- **What to do**
List each line of the data in which the string "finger" appears.

- **The data**
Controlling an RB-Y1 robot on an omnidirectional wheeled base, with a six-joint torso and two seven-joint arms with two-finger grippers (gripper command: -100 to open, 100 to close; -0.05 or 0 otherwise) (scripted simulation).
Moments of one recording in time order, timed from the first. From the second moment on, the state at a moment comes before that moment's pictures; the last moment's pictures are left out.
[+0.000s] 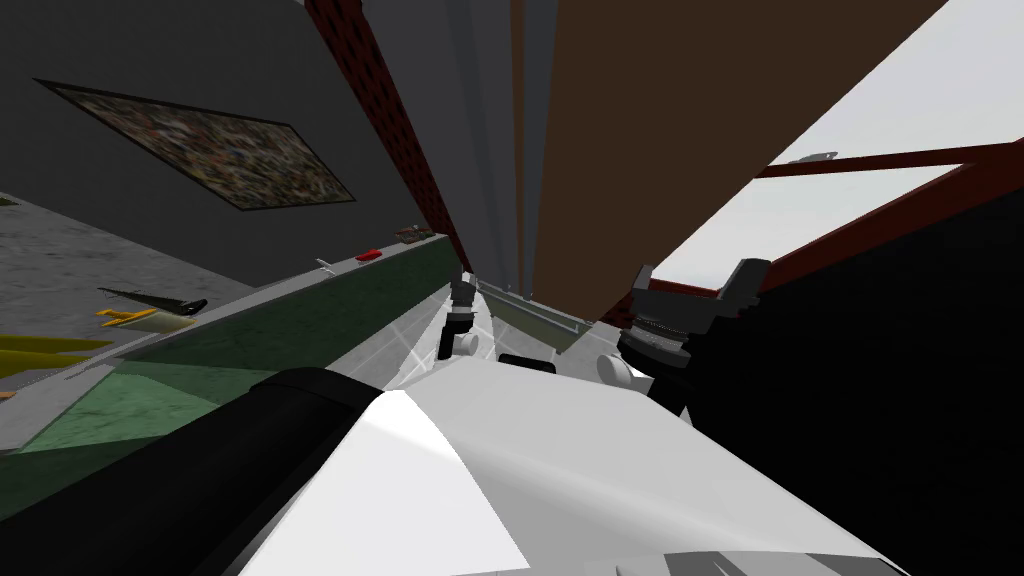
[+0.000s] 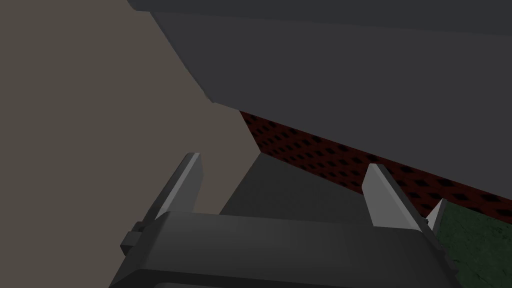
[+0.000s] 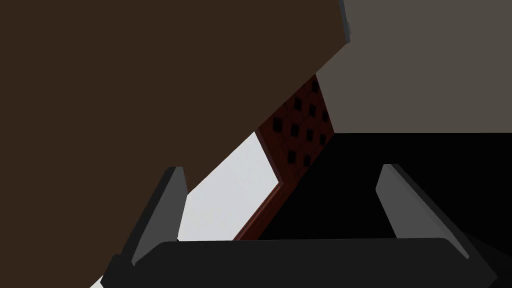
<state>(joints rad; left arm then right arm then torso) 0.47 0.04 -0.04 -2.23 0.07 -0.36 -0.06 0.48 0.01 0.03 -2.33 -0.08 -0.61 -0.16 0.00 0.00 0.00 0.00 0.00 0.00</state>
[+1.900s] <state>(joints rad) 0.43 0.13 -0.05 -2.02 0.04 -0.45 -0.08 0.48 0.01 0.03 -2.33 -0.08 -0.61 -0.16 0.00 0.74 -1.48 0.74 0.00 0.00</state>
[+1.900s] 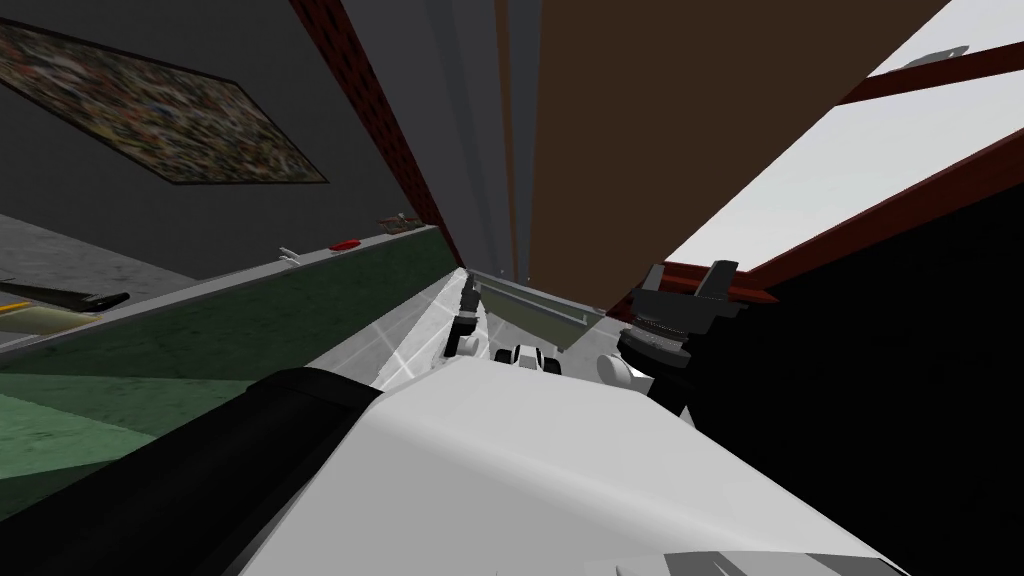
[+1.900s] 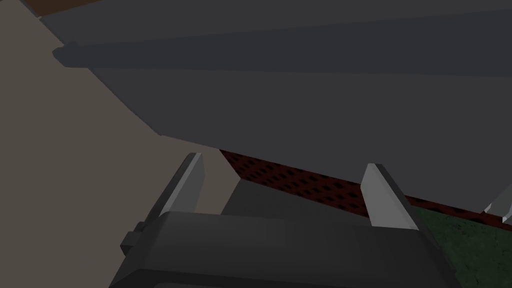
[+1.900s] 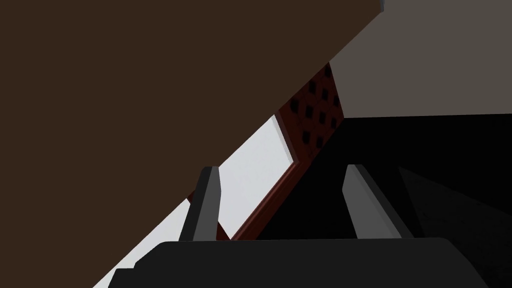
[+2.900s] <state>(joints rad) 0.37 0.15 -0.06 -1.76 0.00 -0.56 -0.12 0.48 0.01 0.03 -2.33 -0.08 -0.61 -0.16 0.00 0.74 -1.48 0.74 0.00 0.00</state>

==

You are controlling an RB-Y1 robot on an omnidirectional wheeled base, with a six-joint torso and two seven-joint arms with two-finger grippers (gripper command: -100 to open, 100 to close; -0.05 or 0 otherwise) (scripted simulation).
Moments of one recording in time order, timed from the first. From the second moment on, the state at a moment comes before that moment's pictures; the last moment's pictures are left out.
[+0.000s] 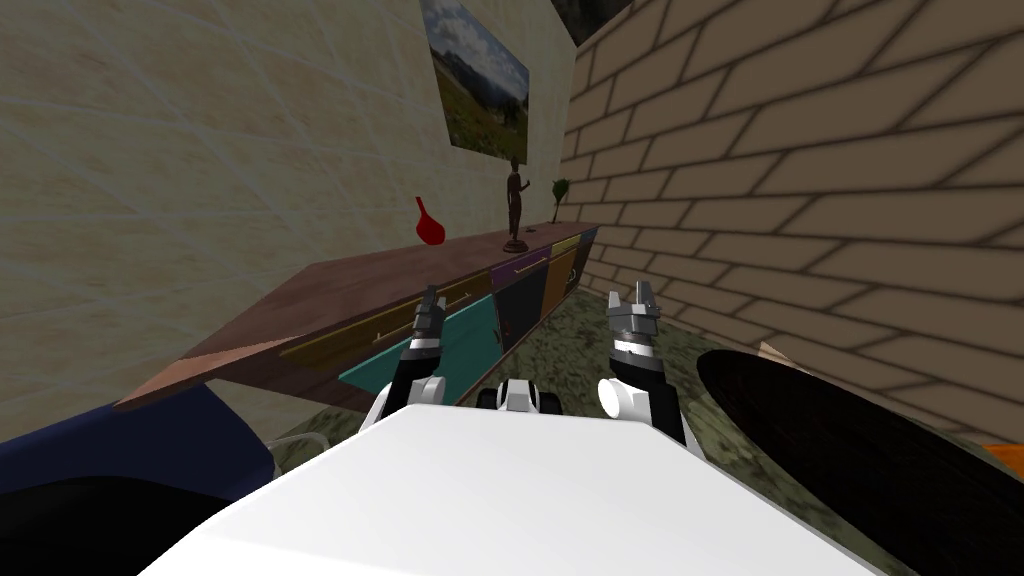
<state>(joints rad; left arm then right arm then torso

- **Problem solution**
Controlling an RB-Y1 robot on an omnidirectional wheeled base, with a six-joint torso and two seven-joint arms with two-finger grippers (gripper command: -100 to open, 100 to close; -0.05 or 0 otherwise) (scripted simulation).
You are controlling an RB-Y1 robot on an omnidirectional wheeled base, with a six-joint torso and two seven-joint arms with two-finger grippers (gripper command: -100 to open, 100 to close; -0.05 or 0 otherwise) (scripted simulation).

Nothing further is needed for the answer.